To be honest, I don't really expect anyone to replicate this. Still, the details provided here might be of use to anywone wanting to reuse parts of it.

Since this is a headless setup, I used Raspberry Pi OS Lite. I had to choose the 32-bit version over the 64-bit so I could use the legacy camera stack.

Here are the steps to install the program on the Pi:

  1. Upgrade the packages:
sudo apt-get update && sudo apt-get upgrade
  1. Install git and tesseract-ocr:
sudo apt-get install git tesseract-ocr
  1. Install Python dependencies:
sudo apt-get install python3-opencv python3-numpy python3-picamera python3-pil python3-yaml python3-serial python3-tesserocr
  1. Enable legacy camera support:
sudo raspi-config

Then select Interface Options, Legacy Camera and Yes. select Finish and reboot the system.

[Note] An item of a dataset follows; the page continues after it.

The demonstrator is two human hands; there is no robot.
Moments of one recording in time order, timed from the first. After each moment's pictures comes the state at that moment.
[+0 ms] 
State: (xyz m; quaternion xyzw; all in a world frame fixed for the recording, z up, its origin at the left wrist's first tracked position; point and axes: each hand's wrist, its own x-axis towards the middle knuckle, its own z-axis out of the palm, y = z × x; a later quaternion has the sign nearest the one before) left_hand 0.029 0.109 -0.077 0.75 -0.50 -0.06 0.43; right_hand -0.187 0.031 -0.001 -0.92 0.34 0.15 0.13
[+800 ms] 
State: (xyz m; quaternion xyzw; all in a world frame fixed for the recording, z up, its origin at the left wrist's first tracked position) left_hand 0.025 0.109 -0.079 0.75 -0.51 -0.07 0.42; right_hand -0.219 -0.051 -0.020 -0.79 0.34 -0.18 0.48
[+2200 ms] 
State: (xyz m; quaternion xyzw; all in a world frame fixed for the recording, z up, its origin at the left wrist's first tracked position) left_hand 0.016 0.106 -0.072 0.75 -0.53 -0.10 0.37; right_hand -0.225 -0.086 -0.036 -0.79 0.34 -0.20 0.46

  1. Once the Pi has rebooted, clone this repository
git clone https://github.com/GhettoBastler/wordblitz-plotter
  1. Enter the directory and extract the word tree
cd wordblitz-plotter
unzip tree.zip
rm tree.zip

Note: tree.json was generated from a set of French words. To use this program in your own language, you will have to generate your own dictionary

Configuration

All of the machine parameters are stored in parameters.yaml. This file is comprised of four sections :

Translator

The only parameter px_per_mm is the resolution of the "flat" image used for recognizing the grid and the letters.

Camera

This section contains three parameters:

  • resolution: the size of the image captured by the camera (width and height) in pixels
  • matrix: the intrinsic parameters of the camera as a 3x3 matrix
  • dist_coeffs: the distortion coeffecients of the camera The camera matrix and distortion coefficients are specific to a particular camera. See this tutorial for more details.

Board

This sections stores informations about the ArUco markers.

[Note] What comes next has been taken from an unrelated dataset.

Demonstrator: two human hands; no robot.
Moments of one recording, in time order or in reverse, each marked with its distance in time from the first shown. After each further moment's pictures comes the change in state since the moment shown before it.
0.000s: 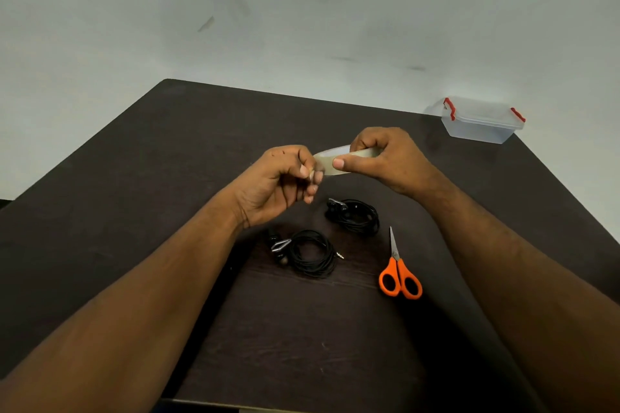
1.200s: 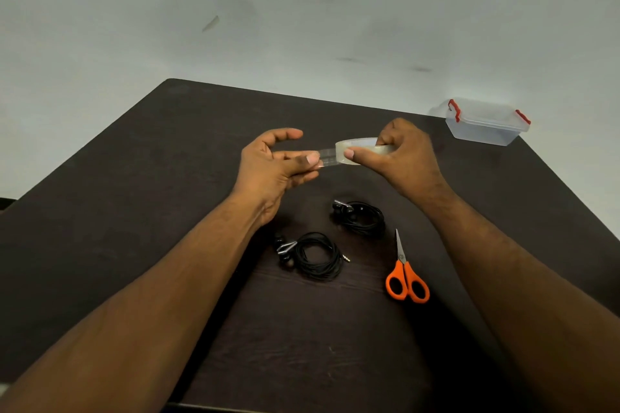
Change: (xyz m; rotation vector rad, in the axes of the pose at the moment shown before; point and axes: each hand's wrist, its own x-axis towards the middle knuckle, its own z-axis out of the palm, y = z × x) left_hand 0.008 -0.004 -0.003 -0.045 0.496 0.132; right_hand 0.003 0.016 0.008 -0.174 0.365 0.038
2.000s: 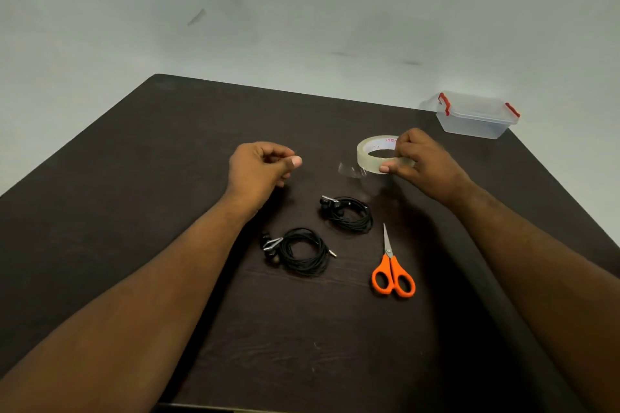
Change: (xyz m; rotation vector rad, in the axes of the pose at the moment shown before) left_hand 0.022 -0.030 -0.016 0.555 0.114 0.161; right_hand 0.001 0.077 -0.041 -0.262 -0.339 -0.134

  • dict_name: the name of the marker dictionary in OpenCV. See here for all available options
  • object_points: The X-Y-Z coordinates (in millimeters) of the four corners of each markers of the board
  • size: The width an height of the board in millimeters
  • roi_bounds: The bounds of the center of the work area (as minX, minY, maxX and maxY)

Plotter

These are used to communicate with the plotter:

  • port: the port serial port to use
  • baudrate: the baudrate used to communicate with the plotter
  • commands: a list of G-code instructions that are sent to the machine
  • away: where to move the plotter so it doesn't obstruct the board when taking a picture (X and Y coordinates)

Usage

The program assumes that the plotter is out of the way at start up. You have to put it in this position manually beforehand. Not doing so may move the plotter out of bounds.

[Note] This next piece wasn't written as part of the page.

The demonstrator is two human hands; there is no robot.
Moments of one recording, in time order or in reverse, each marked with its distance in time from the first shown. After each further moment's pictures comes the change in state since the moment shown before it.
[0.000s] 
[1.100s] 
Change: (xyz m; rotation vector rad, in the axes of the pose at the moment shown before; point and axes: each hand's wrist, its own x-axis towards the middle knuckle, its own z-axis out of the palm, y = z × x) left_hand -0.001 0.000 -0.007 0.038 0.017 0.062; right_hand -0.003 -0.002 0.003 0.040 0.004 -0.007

Connect to the Raspberry Pi using SSH and run python wordblitz.py. The program will display a message when it is ready.

Start a game of Wordblitz on the phone and put it on the work surface.

Because of the way OpenCV detects rectangles, the phone have to be slightly tilted so that the bottom right corner sits lower than the three others.

At the end of the countdown, press Enter to run the machine.

Conclusion

mosaic

This was my first attempt at making something that moves based on what it "sees", and I am very happy with how it turned out. The whole project might be silly, but I learned a lot about design, fabrication, computer vision and electronics in the process.

There are some issues and limitations that I didn't address:

  • The double/triple points cells are not recognized
  • Tesseract have trouble recognizing some letters (uppercase "i" mostly)
  • If the phone is not tilted the right way, the extracted image of the grid gets rotated 90 degrees and the OCR fails
  • The program vaguely tries to minimize pen-up movement, but doesn't search for the optimal path

Eventually, I would like to use this as a platform to experiment with other computer vision projects. But I've been working on this for two months now, and there are other things I would like to try and make. So this might take a while!

Licensing

This project is licensed under the terms of the GNU GPLv3 license.